È anche per questo che – nella nota della Santa Sede al Consiglio d’Europa  – si legge al punto 3 che “la Chiesa non ignora che alcune religioni e ideologie possono opprimere la libertà dei loro fedeli; quanto a essa, tuttavia la Chiesa riconosce il valore fondamentale della libertà umana”. Una libertà che “dipende dalla verità”, ed è per questo che “un fedele laico o religioso non può, nei confronti della Chiesa, invocare la sua libertà per contestare la fede (per esempio prendendo posizioni pubbliche contro il Magistero) o per recare danno alla Chiesa (per esempio creando un sindacato civile di preti contro la volontà della Chiesa”. E, semmai ci sono delle controversie interne – perché tutti hanno “facoltà di contestare le decisioni del Magistero” ed essere in disaccordo fino a rompere i rapporti con la Chiesa – non compete comunque “allo Stato di entrare in questa sfera e di risolvere tali controversie”.

Ma – precisa poi la nota – “la Chiesa non chiede che le comunità religiose siano delle zone di ‘non diritt’” nelle quali le leggi dello Stato cesserebbero di applicarsi”. Perché “lo Stato deve assicurare il rispetto da parte delle comunità religiose della morale e dell’ordine pubblico giusto”, preoccupandosi “in particolare che le persone non siano sottoposte a trattamenti disumani o degradanti, così come del rispetto della loro integrità fisica e morale, compresa la loro capacità di lasciare liberamente la loro comunità religiosa.

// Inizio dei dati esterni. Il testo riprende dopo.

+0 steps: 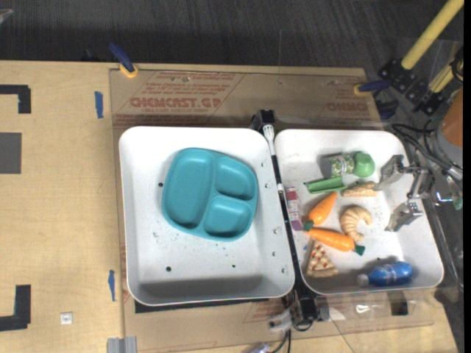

È là il limite dell’autonomia delle diverse comunità religiose che permette di garantire la libertà religiosa, tanto individuale quanto collettiva e istituzionale, nel rispetto del bene comune e della coesione delle società pluraliste. Al di fuori di questi casi, spetta alle autorità civili di rispettare l’autonomia delle comunità religiose, in virtù della quale esse devono essere libere di funzionare e di organizzarsi secondo le loro proprie regole”.